At this point, it is important to establish management methods that anyone can operate. If only staff capable of advanced processing can use the data, utility tends to stop when personnel change or time passes. Define storage rules, folder structures, naming conventions, drawing standards, how to include position information, and the correspondence with record ledgers, and put them in a form that supports continuous use. In many cases, the system for handing over records is more important in the long run than the recording technique itself.

In practical operations, connecting detailed recordings from terrestrial laser scanners with routine position checks and supplementary surveys is also vital. While detailed three-dimensional records are highly effective, repeatedly measuring at the same scale can be burdensome. Therefore, having mechanisms to streamline broad positional understanding, spot checks, and sharing of recording locations increases the operational value of three-dimensional documentation. Bridging precise records and daily operations is often a practical challenge in cultural heritage management.

One practical option is to use peripheral devices that make positional information easier to handle. For example, combining terrestrial laser scanners with LRTK-type iPhone-mounted GNSS high-precision positioning devices can facilitate on-site position checks and sharing of recording locations. While terrestrial laser scanners provide detailed three-dimensional shapes, LRTK supports on-site positional awareness and operational efficiency. In cultural heritage recording and management, it is important not to treat the production of precise three-dimensional data as the final step but to link it to subsequent inspections, revisits, supplementary recordings, and stakeholder sharing.

Especially for sites managing multiple cultural heritage assets over time, being able to share recording locations without positional shifts, to handle positions confirmed on site among stakeholders, and to facilitate later comparisons and supplementary records becomes an operational advantage.
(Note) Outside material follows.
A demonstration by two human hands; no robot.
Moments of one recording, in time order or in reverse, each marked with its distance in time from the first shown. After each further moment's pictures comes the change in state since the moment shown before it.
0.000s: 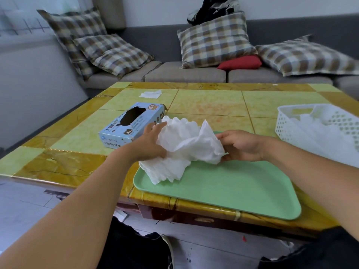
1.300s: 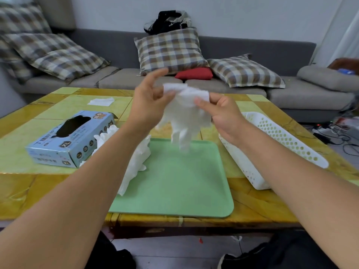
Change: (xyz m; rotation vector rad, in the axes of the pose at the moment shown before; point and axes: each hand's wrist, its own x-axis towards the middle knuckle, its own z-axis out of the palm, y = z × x) left_hand 0.012 0.179 0.008 -0.859 0.441 0.507; right_hand -0.070 -0.043 -0.044 0.053 0.721 -0.556
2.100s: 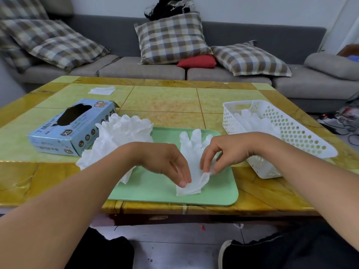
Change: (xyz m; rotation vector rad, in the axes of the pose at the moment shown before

By organizing positional information and building surrounding operations rather than relying solely on terrestrial laser scanners, you can better balance accuracy and continuity in cultural heritage documentation.

When considering the introduction of terrestrial laser scanners, it is important not only to evaluate whether measurements are feasible but also to consider how you will manage the acquired data and connect it to future surveys and conservation activities. The true value of cultural heritage documentation is judged by whether it is still usable years later, not by the satisfaction at the moment of acquisition. Therefore, as much as the precision of three-dimensional records, the design of position information, management methods, and ongoing operation deserves emphasis. With these perspectives, introducing terrestrial laser scanners can transform them from mere measuring instruments into a practical documentation foundation for passing cultural heritage on to the future.